Exercise goal - The whole listing should be retyped word for word, apart from the pictures it holds.

Data segment -

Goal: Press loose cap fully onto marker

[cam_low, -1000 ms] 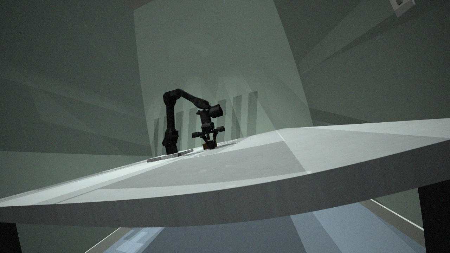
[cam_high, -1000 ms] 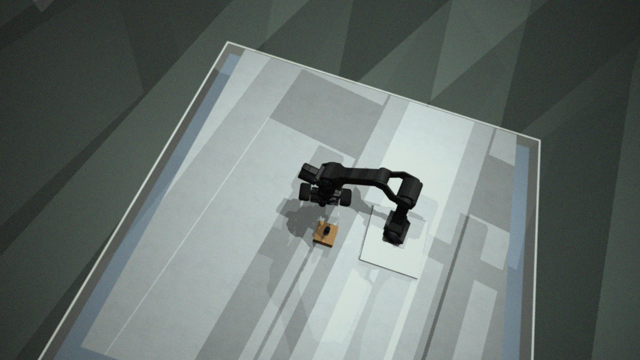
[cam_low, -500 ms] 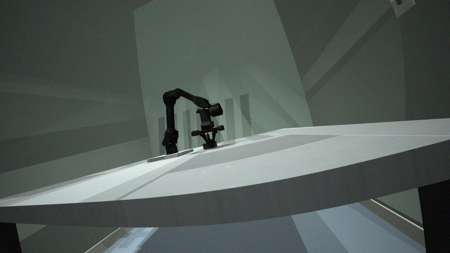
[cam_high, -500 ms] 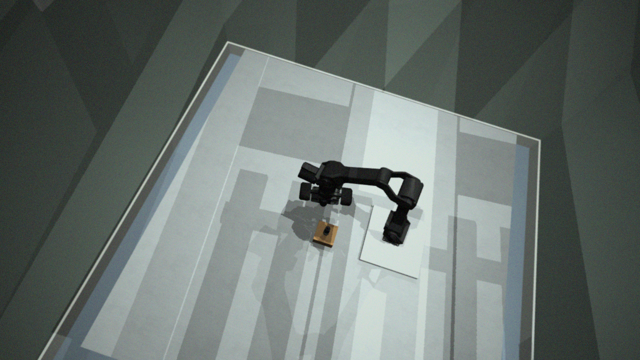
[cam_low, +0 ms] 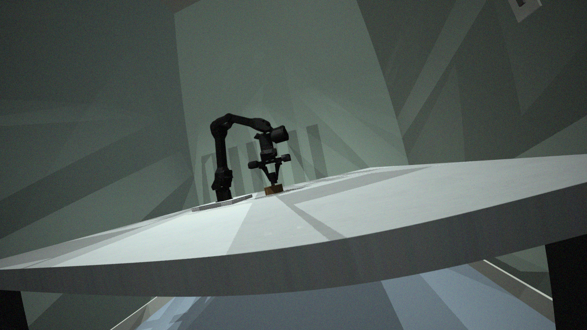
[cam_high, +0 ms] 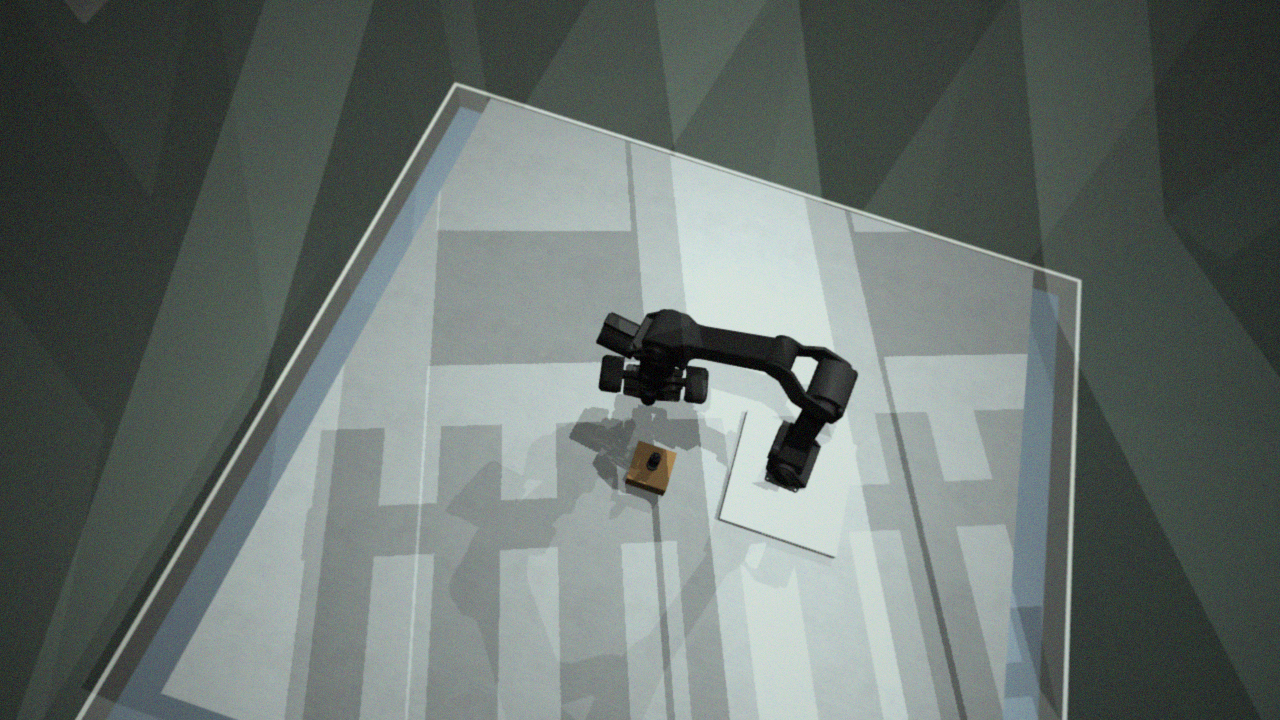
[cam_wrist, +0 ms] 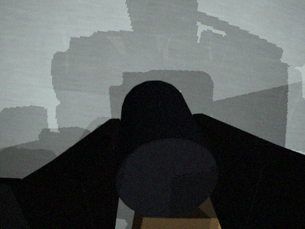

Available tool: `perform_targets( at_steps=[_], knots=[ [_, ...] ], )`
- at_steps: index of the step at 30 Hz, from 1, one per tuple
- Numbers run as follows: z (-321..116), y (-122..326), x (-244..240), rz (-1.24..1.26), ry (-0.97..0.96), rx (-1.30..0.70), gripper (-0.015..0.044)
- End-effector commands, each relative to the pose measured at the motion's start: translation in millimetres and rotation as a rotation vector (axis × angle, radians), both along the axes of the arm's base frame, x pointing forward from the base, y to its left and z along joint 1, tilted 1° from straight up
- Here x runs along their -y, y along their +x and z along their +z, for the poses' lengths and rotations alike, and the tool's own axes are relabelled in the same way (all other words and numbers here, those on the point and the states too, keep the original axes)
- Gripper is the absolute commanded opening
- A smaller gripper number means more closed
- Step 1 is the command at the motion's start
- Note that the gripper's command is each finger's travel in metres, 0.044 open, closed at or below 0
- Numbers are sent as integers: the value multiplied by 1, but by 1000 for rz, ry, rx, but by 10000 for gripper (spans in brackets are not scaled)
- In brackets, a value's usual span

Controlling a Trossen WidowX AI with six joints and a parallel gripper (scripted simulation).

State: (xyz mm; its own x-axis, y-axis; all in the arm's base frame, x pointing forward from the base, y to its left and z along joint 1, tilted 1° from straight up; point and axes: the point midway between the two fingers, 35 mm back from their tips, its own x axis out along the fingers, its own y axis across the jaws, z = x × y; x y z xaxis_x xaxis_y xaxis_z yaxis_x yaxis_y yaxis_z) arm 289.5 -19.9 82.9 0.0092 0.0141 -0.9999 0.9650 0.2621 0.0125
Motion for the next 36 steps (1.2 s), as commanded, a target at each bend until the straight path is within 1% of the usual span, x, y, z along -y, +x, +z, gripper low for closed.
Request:
perform_targets(
  at_steps=[1,4,17,36],
  knots=[
    [11,1,1,-4,-6,13,0],
    [12,1,-1,-4,-6,13,0],
    [32,-10,-41,-4,-3,12,0],
    [61,-37,-92,-1,1,10,0]
  ],
)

Task answer -
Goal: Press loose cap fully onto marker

[cam_low, -1000 ms] 
[cam_high, -1000 ms] 
[cam_low, -500 ms] 
[cam_high, -500 ms] 
[cam_low, +0 ms] 
[cam_high, +0 ms] 
[cam_wrist, +0 ms] 

Available tool: `perform_targets( at_steps=[_], knots=[ [_, ...] ], )`
- at_steps: index of the step at 30 Hz, from 1, one per tuple
- Numbers run as follows: z (-321..116), y (-122..326), x (-244..240), rz (-1.24..1.26), ry (-0.97..0.96), rx (-1.30..0.70), gripper (-0.015..0.044)
- End-effector commands, each relative to the pose measured at the motion's start: translation in millimetres and rotation as a rotation vector (axis × angle, radians), both along the axes of the arm's base frame, x pointing forward from the base, y to its left and z along joint 1, tilted 1° from straight up
- Here x runs along their -y, y along their +x and z along their +z, for the poses' lengths and rotations alike, and the tool's own axes are relabelled in the same way (all other words and numbers here, those on the point and the states too, keep the original axes)
- Gripper is the absolute commanded opening
- A smaller gripper number means more closed
- Step 1 is the command at the motion's start
- Note that the gripper's command is each finger's travel in metres, 0.044 open, closed at or below 0
- Numbers are sent as integers: the value multiplied by 1, but by 1000 for rz, ry, rx, but by 10000 for gripper (spans in brackets are not scaled)
- In brackets, a value's usual span

Controlling a Trossen WidowX AI with six joints and a parallel gripper (scripted simulation).

State: (xyz mm; its own x-axis, y-axis; all in the arm's base frame, x pointing forward from the base, y to its left and z along joint 1, tilted 1° from straight up; point and axes: the point midway between the two fingers, 35 mm back from their tips, its own x axis out along the fingers, its own y axis across the jaws, z = x × y; x y z xaxis_x xaxis_y xaxis_z yaxis_x yaxis_y yaxis_z) arm 289.5 -19.9 82.9 0.0092 0.0141 -0.9999 0.9650 0.2621 0.0125
Motion for the next 36 steps (1.2 s), as commanded, a target at each bend until the straight path is within 1% of the usual span, x, y, z along -y, +x, +z, gripper low for closed.
Request:
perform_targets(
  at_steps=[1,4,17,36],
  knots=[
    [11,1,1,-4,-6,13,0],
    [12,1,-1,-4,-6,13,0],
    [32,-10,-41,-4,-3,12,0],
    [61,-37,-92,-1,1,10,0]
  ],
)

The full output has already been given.